[What is required]:
Every line below that holds the string "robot" should be copied.

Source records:
*-*-*

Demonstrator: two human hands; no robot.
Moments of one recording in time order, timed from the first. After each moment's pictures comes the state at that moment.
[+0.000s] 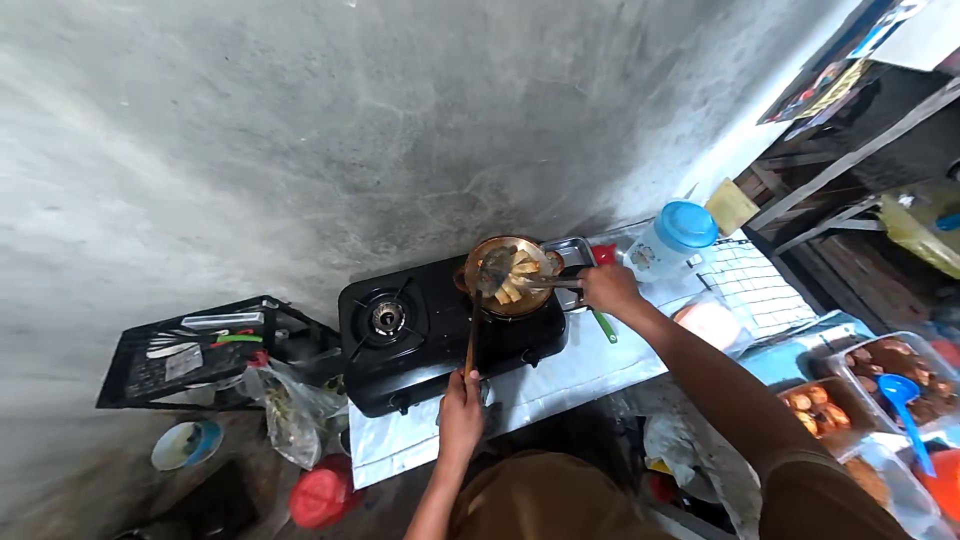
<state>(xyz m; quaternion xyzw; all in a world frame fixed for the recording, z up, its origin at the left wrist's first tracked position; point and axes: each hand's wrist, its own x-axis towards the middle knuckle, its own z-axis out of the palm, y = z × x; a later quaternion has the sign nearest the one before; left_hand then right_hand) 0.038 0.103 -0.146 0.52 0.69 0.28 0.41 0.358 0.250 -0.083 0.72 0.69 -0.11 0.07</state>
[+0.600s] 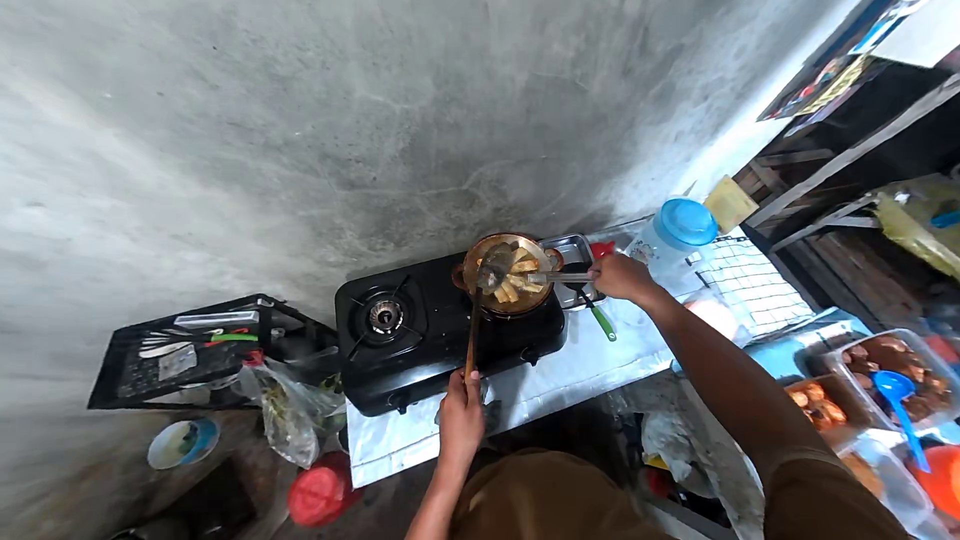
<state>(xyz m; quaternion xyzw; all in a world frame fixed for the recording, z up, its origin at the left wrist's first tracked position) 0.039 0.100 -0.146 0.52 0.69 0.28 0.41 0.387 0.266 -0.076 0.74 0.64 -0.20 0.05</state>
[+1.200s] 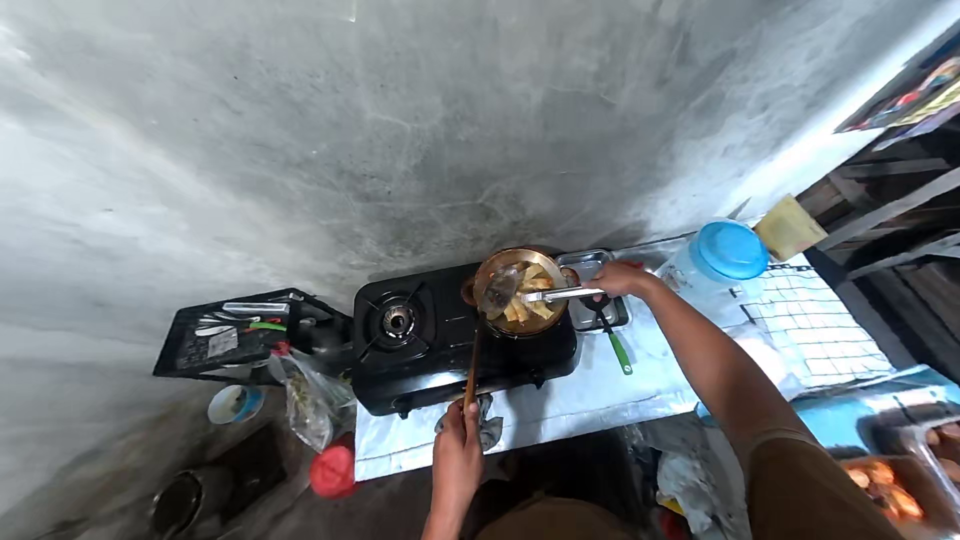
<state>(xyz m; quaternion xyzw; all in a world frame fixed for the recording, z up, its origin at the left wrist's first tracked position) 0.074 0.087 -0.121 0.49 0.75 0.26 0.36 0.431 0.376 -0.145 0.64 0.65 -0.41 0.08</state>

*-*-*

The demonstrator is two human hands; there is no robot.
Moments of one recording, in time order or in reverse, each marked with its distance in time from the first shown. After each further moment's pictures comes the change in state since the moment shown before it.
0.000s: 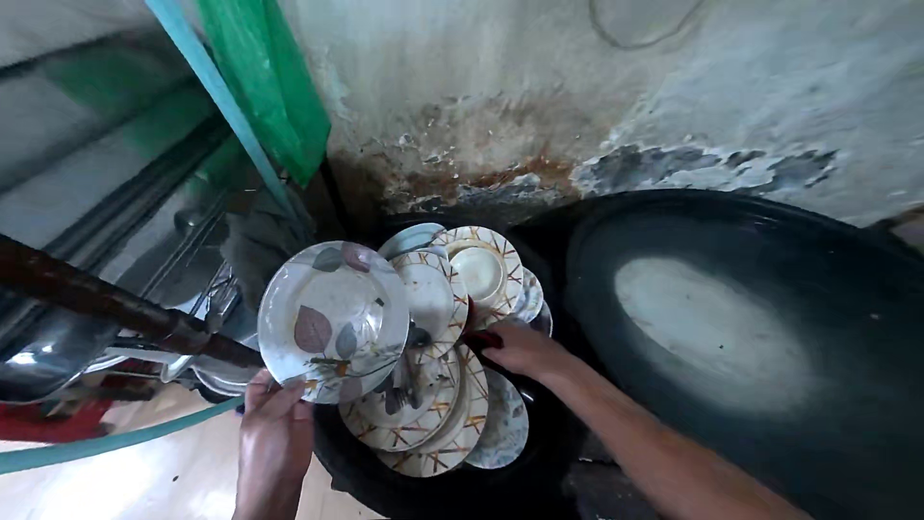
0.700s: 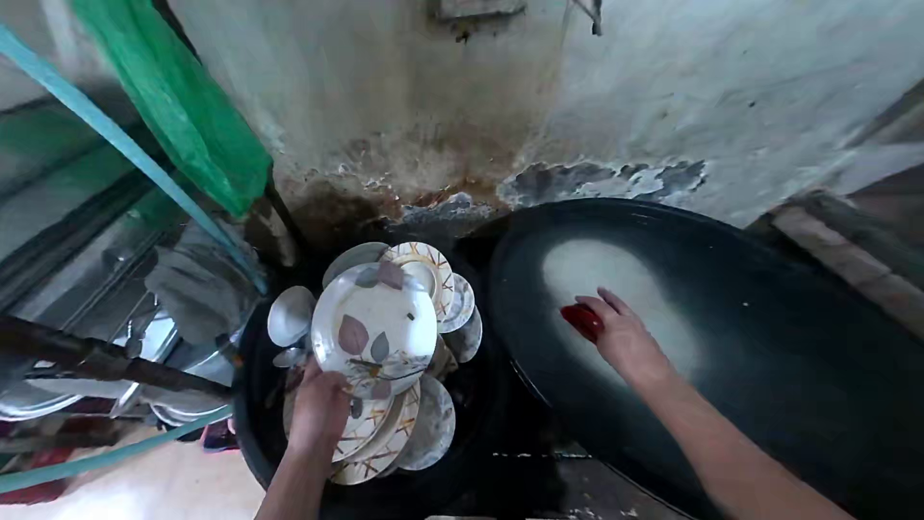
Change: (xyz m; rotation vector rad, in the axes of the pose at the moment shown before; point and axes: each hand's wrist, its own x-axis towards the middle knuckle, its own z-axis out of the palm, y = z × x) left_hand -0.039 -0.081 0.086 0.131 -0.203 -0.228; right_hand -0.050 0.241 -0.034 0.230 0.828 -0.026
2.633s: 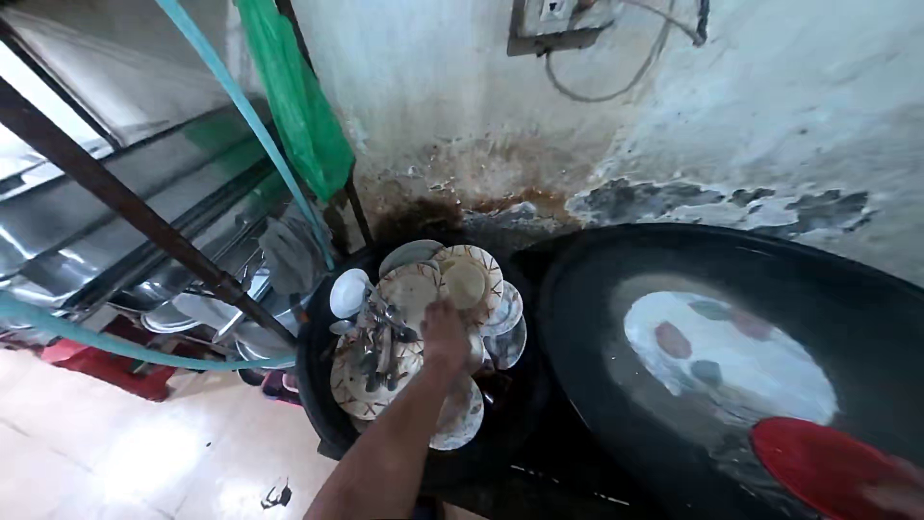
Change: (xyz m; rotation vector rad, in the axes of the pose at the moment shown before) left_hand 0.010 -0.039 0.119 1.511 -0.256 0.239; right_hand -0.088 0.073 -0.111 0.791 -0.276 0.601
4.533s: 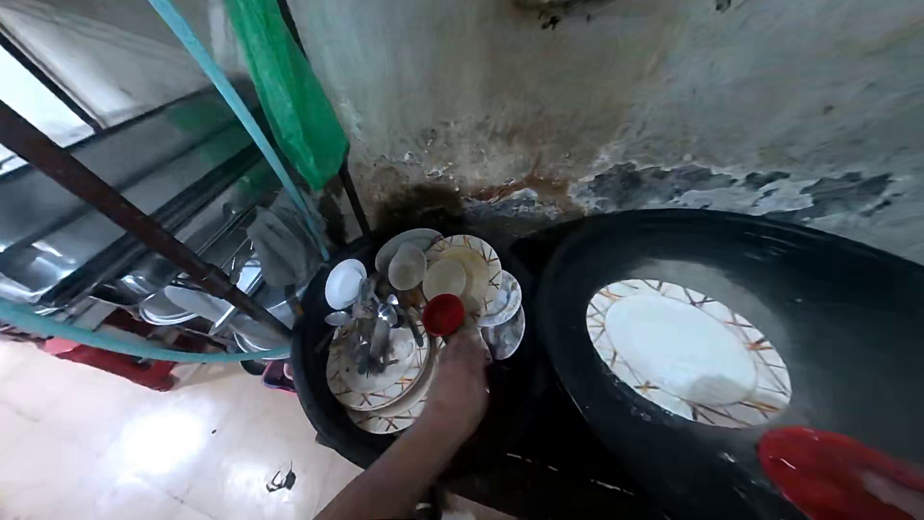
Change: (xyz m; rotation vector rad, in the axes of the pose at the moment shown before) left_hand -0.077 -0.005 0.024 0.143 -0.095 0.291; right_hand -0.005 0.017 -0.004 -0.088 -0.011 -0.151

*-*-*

[Completed exercise]:
Demonstrator: two human hands; no robot.
The demonstrator is two human hands; there is no robot.

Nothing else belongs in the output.